Application and Wallet Communication
Sending RPC requests between application and wallet can be as usual. For example browser extension wallets can use these new methods easily. Even hardware wallets can implement this too. But for mobile wallets extra communication techniques should be considered. Because mobile wallets can be inactive when it is not in use.
Mobile wallets mostly use Walletconnect protocol. The application closed or active in the background can’t connect to the Bridge server via WebSocket. Therefore, we have to trigger the wallet to connect to the Bridge and to start waiting for requests. For this purpose, push notifications are to be used. That means that only the wallets supporting push notifications can implement the feature.

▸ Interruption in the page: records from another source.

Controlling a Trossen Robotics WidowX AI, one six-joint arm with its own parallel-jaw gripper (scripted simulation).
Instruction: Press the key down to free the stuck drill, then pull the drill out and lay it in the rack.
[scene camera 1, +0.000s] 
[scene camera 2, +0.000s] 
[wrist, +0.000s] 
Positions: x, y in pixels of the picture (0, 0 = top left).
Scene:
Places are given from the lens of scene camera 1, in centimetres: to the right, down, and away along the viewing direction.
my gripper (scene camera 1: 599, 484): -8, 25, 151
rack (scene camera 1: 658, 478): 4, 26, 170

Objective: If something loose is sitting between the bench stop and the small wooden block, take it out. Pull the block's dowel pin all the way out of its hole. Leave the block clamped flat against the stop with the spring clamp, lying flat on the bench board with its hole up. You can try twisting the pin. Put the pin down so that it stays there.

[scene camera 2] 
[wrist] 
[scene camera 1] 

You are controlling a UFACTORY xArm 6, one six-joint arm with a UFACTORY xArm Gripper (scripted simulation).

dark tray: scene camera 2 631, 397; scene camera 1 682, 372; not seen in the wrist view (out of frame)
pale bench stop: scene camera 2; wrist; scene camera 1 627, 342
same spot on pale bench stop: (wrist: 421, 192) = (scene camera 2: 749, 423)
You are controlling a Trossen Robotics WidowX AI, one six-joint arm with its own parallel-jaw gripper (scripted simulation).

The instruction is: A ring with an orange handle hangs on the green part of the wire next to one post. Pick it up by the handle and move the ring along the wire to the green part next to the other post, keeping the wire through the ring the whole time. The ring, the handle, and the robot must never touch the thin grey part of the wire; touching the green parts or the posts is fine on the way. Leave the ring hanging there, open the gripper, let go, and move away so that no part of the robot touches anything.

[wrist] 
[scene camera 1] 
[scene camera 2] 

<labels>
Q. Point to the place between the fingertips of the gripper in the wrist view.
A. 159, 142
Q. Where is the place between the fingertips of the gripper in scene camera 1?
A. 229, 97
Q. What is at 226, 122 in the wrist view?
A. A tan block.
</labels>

Whenever the wallet receives a push notification, it connects to the Bridge server and gets access to the pending requests. If there are wallet_silenSignTransaction or wallet_silentSendTransaction silent signing requests pending and the interaction with the requesting client has been confirmed for this particular time duration, then the wallet executes the request without interfering with the ongoing user activity.
Rationale
Games and Metaverse applications imply lots of cases when the user interacts with the wallet, switching to it and approving transactions. This switching aspect might interfere with gaming per se and create a bad user experience. That is why such applications can benefit if the wallets can support the Silent Signing functionality allowing transactions to be signed with no user interaction.
Backwards Compatibility
These new RPC methods don’t interfere with the current ones, and for mobile wallets the push notifications API is currently a part of the WalletConnect specification. Implementing the proposal’s functionality changes nothing for other applications and wallets.
Security Considerations
The proposed feature aims to improve the user experience and can only be enabled with user consent. Users might freely choose to use the application as usual.
Silent Signing permission has restrictions that makes it more secure.
Permission granted only for a specified time duration
Permission granted only for specific contract in a specific chain and restricted to specified functions.